Aim of the task – Whenever the word "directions" appears in a line of the data below, copy that line.

Data extract –
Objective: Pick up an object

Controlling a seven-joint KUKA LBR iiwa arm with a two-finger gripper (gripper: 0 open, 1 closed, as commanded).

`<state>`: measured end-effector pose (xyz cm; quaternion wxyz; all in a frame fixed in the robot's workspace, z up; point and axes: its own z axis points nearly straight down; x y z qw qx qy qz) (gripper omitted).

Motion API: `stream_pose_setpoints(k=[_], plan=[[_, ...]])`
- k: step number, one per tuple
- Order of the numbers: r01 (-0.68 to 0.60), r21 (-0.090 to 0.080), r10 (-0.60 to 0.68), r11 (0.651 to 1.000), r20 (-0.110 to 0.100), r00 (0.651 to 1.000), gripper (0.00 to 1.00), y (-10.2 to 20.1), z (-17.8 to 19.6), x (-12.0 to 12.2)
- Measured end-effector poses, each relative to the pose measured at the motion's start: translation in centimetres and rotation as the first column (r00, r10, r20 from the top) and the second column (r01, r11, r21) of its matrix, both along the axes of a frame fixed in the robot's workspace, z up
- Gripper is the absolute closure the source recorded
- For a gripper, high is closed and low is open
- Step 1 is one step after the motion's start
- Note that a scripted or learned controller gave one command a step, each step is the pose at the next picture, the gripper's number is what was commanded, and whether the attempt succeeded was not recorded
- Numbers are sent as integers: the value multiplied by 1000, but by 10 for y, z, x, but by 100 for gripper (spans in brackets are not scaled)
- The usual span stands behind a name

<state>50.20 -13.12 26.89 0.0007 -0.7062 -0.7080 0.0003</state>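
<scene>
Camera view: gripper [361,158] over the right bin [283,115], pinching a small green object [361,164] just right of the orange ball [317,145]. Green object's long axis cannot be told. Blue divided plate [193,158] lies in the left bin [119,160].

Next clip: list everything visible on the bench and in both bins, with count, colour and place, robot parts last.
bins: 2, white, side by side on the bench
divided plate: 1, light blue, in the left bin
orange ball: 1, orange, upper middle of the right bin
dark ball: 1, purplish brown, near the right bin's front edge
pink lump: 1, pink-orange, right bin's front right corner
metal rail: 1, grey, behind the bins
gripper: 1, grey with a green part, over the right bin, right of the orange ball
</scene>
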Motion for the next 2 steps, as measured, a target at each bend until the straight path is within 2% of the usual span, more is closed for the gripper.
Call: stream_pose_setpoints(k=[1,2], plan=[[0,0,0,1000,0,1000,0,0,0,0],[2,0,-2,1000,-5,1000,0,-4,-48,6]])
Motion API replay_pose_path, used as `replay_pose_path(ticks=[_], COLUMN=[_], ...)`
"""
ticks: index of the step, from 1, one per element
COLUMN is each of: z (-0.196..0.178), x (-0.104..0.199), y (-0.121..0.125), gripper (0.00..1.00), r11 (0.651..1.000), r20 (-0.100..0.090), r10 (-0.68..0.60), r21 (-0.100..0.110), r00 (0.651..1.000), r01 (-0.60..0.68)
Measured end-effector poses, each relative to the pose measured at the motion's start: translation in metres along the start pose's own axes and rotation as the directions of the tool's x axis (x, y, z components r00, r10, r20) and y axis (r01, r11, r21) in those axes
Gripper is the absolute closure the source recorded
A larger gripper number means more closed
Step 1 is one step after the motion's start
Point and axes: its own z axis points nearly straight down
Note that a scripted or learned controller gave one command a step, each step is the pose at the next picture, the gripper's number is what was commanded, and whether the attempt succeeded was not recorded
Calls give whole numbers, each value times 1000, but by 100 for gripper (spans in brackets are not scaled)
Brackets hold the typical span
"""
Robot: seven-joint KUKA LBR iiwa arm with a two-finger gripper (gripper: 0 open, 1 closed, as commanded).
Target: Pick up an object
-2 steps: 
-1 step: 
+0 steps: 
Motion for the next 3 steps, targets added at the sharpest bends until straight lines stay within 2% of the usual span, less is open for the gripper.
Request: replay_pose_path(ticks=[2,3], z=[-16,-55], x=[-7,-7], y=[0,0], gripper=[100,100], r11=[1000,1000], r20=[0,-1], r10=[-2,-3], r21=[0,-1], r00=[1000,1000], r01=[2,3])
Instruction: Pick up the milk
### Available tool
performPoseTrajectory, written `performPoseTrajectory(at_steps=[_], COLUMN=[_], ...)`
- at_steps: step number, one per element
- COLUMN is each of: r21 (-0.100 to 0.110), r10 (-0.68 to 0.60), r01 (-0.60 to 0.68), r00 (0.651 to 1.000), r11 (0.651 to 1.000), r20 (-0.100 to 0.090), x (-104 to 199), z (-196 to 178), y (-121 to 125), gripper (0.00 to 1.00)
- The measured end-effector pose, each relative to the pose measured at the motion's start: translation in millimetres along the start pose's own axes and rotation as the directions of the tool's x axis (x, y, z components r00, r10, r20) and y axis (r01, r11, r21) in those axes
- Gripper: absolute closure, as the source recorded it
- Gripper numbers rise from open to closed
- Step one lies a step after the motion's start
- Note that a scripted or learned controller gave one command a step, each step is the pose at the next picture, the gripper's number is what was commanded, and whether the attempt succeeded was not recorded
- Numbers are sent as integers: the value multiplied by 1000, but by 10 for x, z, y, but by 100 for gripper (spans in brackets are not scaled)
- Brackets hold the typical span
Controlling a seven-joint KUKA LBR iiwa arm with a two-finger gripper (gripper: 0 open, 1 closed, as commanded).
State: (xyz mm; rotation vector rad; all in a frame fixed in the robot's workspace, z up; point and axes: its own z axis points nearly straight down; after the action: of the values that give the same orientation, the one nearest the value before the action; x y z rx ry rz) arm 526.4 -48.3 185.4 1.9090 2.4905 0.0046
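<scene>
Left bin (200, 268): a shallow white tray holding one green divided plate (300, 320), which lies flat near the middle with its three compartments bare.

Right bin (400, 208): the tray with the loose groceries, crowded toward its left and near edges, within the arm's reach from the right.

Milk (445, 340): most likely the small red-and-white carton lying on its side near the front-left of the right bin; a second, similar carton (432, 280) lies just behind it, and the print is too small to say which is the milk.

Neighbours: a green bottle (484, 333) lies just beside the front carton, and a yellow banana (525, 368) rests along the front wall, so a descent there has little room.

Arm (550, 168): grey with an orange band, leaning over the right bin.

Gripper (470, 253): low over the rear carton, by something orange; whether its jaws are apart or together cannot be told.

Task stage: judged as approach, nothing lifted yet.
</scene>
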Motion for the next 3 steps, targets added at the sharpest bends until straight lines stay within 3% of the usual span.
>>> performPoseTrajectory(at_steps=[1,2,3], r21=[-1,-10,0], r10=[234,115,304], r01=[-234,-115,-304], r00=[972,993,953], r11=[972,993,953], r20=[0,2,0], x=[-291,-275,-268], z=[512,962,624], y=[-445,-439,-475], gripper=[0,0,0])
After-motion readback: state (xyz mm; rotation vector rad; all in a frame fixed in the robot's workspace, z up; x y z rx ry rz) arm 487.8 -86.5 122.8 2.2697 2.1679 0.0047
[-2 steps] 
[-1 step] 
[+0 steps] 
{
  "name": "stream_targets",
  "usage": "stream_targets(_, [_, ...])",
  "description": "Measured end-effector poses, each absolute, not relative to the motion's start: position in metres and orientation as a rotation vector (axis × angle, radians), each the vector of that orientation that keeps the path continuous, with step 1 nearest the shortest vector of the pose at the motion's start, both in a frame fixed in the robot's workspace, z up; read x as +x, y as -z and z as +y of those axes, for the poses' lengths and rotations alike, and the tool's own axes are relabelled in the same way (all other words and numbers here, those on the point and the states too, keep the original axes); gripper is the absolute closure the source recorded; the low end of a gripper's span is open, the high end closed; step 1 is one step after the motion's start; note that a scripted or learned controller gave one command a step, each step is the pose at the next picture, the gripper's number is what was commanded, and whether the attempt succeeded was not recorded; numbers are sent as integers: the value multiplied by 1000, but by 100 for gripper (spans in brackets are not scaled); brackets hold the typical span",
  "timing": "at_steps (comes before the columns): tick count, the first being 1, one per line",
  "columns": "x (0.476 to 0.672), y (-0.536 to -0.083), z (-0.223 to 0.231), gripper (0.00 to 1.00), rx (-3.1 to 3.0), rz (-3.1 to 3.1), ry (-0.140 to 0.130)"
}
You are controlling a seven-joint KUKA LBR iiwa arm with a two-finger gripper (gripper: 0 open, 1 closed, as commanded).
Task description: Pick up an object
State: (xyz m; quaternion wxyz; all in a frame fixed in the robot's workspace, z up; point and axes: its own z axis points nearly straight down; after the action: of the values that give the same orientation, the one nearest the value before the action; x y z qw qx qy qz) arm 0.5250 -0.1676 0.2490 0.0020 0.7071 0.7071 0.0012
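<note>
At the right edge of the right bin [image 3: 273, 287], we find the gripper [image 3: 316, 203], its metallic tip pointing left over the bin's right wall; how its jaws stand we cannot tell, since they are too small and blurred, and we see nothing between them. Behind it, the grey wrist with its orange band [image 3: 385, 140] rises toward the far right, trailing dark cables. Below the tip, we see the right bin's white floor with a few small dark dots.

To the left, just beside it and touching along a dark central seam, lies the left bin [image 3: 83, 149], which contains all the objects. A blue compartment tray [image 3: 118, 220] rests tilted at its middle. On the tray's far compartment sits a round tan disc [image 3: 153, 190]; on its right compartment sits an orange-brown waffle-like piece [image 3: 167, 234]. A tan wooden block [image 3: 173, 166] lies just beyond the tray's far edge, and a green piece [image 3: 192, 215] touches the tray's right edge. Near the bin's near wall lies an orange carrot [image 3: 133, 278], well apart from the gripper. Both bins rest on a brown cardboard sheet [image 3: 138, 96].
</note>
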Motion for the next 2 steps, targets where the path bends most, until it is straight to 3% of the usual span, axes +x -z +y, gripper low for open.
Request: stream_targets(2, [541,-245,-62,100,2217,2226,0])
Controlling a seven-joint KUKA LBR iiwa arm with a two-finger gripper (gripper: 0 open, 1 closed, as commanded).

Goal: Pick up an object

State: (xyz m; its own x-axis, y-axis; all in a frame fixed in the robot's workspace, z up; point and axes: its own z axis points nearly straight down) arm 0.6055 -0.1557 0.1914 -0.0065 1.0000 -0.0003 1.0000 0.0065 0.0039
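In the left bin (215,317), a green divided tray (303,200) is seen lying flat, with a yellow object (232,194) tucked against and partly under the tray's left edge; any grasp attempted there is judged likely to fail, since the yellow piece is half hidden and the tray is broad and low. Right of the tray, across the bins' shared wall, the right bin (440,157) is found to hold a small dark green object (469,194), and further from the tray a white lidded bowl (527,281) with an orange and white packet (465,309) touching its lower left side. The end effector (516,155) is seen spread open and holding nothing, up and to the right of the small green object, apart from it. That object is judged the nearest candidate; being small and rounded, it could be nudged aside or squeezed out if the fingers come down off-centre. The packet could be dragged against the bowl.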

The answer –
Measured end-effector poses, each relative to the pose measured at the motion's start: translation in metres along the start pose's own axes and rotation as the directions of the tool's x axis (x, y, z components r00, r10, r20) and y axis (r01, r11, r21) in those axes
- The measured end-effector pose, each relative to the pose measured at the motion's start: translation in millimetres along the start pose's own axes and rotation as the directions of the tool's x axis (x, y, z components r00, r10, r20) and y axis (r01, r11, r21) in those axes

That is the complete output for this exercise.